WAM revives 'Emilie' complete with original cast
WAM artistic director Kristen van Ginhoven has transformed the auditorium into a proscenium theater "jewel box" for the occasion.
Absent is the upstage bridge and vomitorium passageways where actors enter the stage. Instead, audiences will find side curtains enclosing the central seating area and a set by Juliana von Haubrich with walls instead of the more usual abstract scaffolding.
WAM is remounting the production it presented in 2013 at Barrington Stage. A nomadic company, WAM stages productions at theaters throughout the region.
For two hours, Kim Stauffer as Emilie takes stock of her French aristocratic life in the 18th century Age of Enlightenment. Known primarily as renowned writer and philosopher Voltaire's lover of 15 years, she was accomplished in physics, mathematics and linguistics, uncommon for a woman of that time. Her life over, she searches for a formula to make sense of her achievements in love and science.
"She was upper class, high society," explained Stauffer, her blue eyes catching the afternoon light in the Playhouse lobby. At a very young age, Emilie's father recognized her keen intellect and engaged tutors, allowing her to refuse suitors in search of a husband who would let her continue learning, Stauffer said. A rebel and eccentric, "she was absolutely driven to know truth, to know more."
In addition to her own achievements, Emilie translated Isaac Newton's work, and lived in an open marriage with her "heart-mate" Voltaire, who published her work after she died in childbirth by another lover.
"This is the toughest role of my career so far, but also one of the dearest," said Stauffer, who has tackled Kate in the "Taming of the Shrew" and Stella in "A Streetcar Named Desire." "I cannot wait to step into those shoes every night, there's always something new."
Also reprising their roles are Oliver Wadsworth as Voltaire, Suzanne Ankrum, Brendan Cataldo and Joan Coombs.
"It is a passion project for me, I had to do it again," van Ginhoven explained. "We did it so early in WAM's journey, not many people were able to see it. Since the political climate now is so different, her story is much more relevant and our times more similar.
"All of the advances we have made towards gender parity are at such risk, we don't feel supported to have equal opportunity. That makes what Emilie does even more courageous."
Four years ago, the play was essentially an observation of a woman overshadowed by a man in history. Now, van Ginhoven says, "if we don't say it, maybe no one else will."
Both intelligent and funny, the play has all the bells and whistles that people love, she explained: "nice costumes, wonderful lights and sound, great classical-flavored content, smart and recognizable characters, it ticks the boxes of anybody who likes classical theater. But it's also a contemporary play."
Van Ginhoven had given up on an encore production due to lack of funds when she saw tap innovator Michelle Dorrance at Jacob's Pillow. "It was such a [technologically] ambitious piece, I thought she [also] didn't have the money when she had the dream to do this."

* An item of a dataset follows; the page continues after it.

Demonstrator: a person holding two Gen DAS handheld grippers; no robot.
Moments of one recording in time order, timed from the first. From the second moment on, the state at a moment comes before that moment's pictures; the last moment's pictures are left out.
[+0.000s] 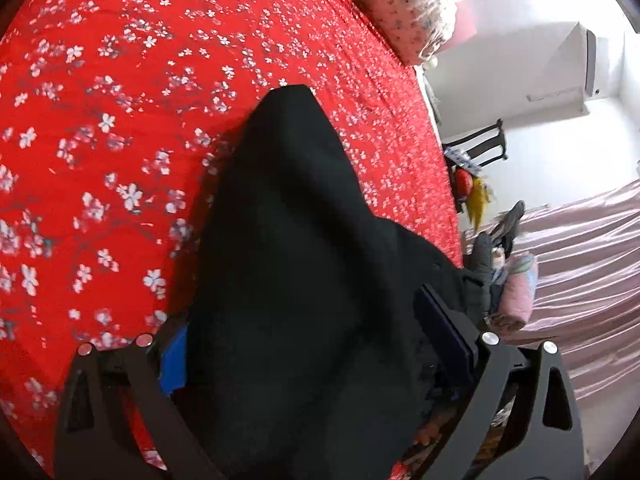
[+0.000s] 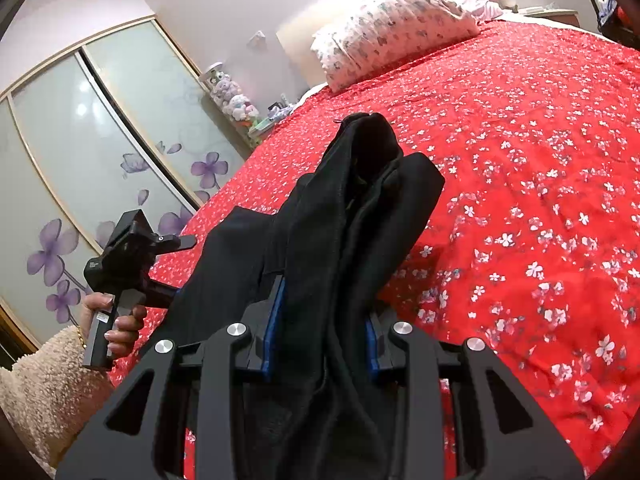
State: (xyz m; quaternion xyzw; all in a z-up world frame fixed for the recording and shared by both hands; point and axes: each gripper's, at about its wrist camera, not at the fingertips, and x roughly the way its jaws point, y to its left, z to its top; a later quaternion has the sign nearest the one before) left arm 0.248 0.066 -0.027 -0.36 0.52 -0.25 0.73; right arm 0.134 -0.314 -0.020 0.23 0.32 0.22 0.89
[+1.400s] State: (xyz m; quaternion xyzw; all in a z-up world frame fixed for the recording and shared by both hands) left arm 0.198 -0.046 0.047 0.02 0.43 -0.11 0.90; right arm 0.168 -0.341 -0.025 0.34 0.36 0.24 0.84
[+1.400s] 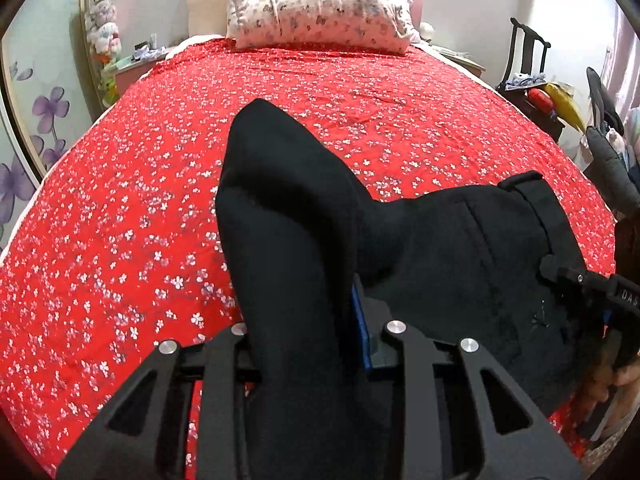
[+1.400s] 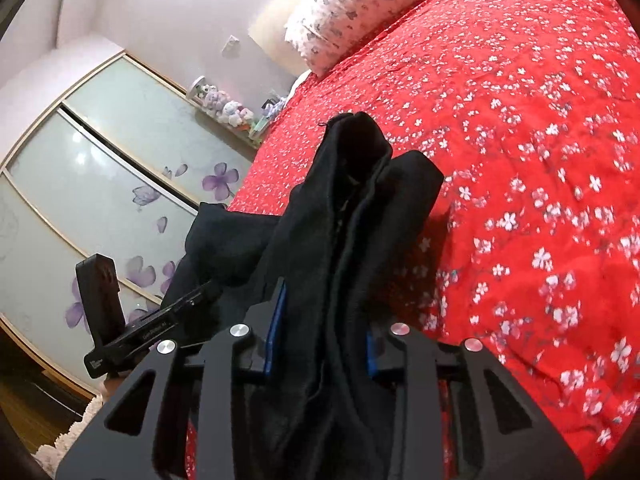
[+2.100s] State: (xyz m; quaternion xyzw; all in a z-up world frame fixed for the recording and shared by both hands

With seed money from Greylock Federal Credit Union, van Ginhoven prevailed and reassembled her original cast and creative team.
"I believe in our original production so much there's nothing I thought we needed to do differently," she said. Still, "everyday we're discovering new moments." The most significant adjustments have been to sound and projections.
"There are moments we know worked, and we know when to expect a laugh," Stauffer added. "We also know which moments to tweak."
Stauffer appreciates working with the same actors. "That loyalty and understanding of how valuable a creative family is has made all the difference. I feel safe in the room and so make choices that are riskier. We all go further as artists, we're not strangers, and are driven to go deeper."
This is WAM's first staged spring production in addition to its fall play. The company donates some of its proceeds to a charitable beneficiary, and will continue the scientific theme with scholarships for girls to attend Flying Cloud Institute summer science workshops at Simon's Rock. On April 6, WAM will host a post-performance panel of women scientists so girls can ask questions.
"It's exciting to do a play about a female physicist that's going to help young women who want a career in science explore that side of themselves," van Ginhoven said.
For Emilie, she added, learning was everything.
"Love and philosophy is what she's tallying, to find out 'what's the point of my life, what's my legacy going to be?' She's trying to figure out for herself, did I do anything that will matter for anybody? We can all relate to that."